:: Task goal ::
Your answer should consist of the lines holding "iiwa", copied from the material below.

:: Data ::
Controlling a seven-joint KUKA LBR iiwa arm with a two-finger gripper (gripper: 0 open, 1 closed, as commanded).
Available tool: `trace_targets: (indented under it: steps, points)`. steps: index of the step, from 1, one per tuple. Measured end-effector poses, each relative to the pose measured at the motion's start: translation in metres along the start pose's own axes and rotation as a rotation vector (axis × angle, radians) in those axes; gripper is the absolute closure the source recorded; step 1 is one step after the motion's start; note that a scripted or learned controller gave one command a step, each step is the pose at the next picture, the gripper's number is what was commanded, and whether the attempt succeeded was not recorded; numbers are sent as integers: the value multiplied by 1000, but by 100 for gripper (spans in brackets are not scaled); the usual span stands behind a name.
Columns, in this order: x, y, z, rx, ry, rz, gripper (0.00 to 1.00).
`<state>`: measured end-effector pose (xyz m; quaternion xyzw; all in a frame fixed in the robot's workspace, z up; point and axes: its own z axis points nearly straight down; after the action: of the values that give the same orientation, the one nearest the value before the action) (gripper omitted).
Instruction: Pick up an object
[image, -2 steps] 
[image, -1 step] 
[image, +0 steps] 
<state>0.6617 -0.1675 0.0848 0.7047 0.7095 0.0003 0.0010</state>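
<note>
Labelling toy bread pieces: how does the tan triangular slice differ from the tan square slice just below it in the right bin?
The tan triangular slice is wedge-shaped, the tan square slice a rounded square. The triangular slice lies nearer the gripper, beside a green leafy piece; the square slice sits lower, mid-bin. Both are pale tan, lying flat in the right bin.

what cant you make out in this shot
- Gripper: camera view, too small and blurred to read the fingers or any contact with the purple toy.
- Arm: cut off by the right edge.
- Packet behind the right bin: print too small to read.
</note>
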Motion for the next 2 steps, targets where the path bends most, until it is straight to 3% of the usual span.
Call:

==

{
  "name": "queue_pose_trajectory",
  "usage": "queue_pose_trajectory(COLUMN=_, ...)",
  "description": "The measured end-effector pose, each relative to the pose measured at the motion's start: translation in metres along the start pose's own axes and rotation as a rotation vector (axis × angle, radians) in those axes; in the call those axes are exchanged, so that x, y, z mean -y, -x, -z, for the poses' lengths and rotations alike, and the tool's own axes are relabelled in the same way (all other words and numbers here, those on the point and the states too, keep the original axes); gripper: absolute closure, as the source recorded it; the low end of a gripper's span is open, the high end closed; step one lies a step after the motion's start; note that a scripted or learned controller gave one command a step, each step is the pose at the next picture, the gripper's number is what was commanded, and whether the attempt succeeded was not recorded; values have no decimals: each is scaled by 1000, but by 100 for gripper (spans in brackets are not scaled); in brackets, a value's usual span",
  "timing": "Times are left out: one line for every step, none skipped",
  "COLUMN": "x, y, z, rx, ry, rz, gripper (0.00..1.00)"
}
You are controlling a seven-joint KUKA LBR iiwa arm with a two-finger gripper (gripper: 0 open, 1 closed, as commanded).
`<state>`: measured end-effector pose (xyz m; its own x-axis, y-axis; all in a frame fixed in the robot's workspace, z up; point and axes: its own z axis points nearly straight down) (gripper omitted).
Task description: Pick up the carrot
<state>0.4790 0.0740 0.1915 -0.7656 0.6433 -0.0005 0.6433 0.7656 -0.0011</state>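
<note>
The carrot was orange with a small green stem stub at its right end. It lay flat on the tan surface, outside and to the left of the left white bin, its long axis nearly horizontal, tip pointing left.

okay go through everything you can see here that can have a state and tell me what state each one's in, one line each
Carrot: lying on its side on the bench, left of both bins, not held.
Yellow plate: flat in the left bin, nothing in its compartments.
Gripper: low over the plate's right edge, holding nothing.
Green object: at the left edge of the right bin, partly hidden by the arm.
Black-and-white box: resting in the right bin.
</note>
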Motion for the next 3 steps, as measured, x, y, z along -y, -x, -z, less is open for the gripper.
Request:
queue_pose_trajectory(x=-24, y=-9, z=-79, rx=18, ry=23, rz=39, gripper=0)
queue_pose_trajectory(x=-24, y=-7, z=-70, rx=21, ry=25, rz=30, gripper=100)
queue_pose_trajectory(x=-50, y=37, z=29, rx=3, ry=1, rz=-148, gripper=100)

:: Exercise result ::
Controlling a seven-joint KUKA LBR iiwa arm with a two-finger gripper (gripper: 0 open, 1 closed, as commanded).
You are controlling a seven-joint KUKA LBR iiwa arm with a two-finger gripper (gripper: 0 open, 1 closed, as commanded).

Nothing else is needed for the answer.